Formerly Gutierrez's vice-president
Says oil money used to pay debt should be redirected at Ecuador's social problems
The former president was removed by a unanimous vote in Congress over the violent crackdown on the demonstrations, in which at least one person was killed.
Mr Palacio says he wants to reform the political system and has suggested convening an assembly to write a new constitution.
A Brazilian foreign ministry spokesman told the BBC that Mr Gutierrez had been granted political and territorial asylum and could now leave for Brazil.
Ambassador Sergio Florencio was negotiating Mr Gutierrez's safe passage from the embassy to Quito airport, he added.
Earlier, the army closed the airport, while President Palacio ordered Ecuador's borders to be sealed.
Ecuador has a history of political instability.

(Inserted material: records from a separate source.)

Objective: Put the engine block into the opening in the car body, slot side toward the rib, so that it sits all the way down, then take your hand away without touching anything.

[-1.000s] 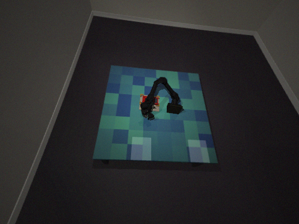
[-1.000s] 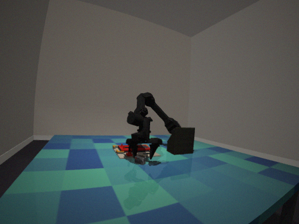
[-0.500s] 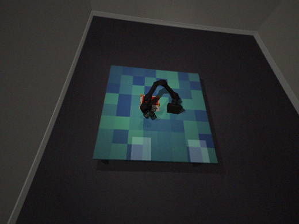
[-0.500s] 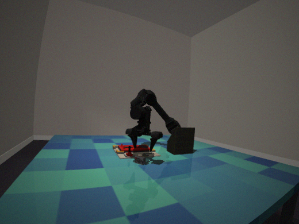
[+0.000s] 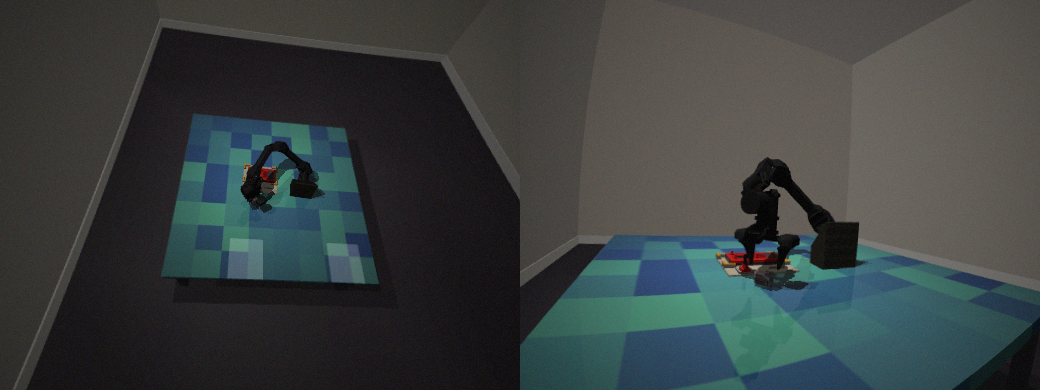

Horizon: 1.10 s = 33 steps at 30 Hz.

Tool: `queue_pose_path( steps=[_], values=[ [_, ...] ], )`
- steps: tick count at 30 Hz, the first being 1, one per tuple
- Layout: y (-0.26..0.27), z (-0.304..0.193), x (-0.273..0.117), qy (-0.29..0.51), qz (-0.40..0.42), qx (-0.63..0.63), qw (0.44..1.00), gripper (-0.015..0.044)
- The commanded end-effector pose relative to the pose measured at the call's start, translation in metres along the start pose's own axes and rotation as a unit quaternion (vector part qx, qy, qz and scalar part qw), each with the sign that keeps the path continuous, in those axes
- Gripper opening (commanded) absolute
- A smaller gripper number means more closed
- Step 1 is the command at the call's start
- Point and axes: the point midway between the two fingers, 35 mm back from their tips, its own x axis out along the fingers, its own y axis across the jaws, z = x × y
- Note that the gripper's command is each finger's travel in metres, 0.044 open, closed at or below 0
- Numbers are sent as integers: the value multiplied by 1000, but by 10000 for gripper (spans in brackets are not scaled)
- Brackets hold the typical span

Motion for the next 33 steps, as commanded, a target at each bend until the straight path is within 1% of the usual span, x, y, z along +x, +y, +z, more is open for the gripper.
queue_pose_path(
  steps=[1,25,33],
  values=[
    [1,0,6,2,-3,-5,1000,440],
    [0,-1,43,2,-3,-5,1000,440],
    [0,-1,43,2,-3,-5,1000,230]
  ],
)
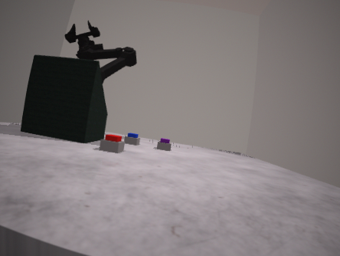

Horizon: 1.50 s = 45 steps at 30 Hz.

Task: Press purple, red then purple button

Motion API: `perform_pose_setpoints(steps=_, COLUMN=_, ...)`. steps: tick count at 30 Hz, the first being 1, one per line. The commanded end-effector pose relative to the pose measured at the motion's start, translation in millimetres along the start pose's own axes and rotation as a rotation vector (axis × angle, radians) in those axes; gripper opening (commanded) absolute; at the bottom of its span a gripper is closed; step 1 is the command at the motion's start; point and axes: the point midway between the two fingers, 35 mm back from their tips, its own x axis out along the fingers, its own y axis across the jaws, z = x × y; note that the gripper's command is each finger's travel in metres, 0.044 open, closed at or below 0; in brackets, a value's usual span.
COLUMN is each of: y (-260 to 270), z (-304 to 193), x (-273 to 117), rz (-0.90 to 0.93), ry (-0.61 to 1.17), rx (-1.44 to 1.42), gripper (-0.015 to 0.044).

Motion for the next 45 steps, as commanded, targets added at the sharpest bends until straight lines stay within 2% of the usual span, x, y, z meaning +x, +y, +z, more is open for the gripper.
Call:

It has had seven presidents since 1996 - three of them, including Mr Gutierrez, were forced out of office.
BBC regional analyst Simon Watts says the downfall of Lucio Gutierrez is the latest episode in a battle in Latin America between left-leaning presidents and the traditional elites that oppose them.
Mr Gutierrez came to power as a populist, anti-corruption left-winger in 2002, but lost the backing of many supporters by implementing free-market policies.
He forged close links with the powerful indigenous movement.
But, faced with economic difficulties, the president opted to follow the recommendations of the International Monetary Fund.
That lost him the support of his indigenous allies and his political weakness encouraged Ecuador's traditional parties to try to get rid of him.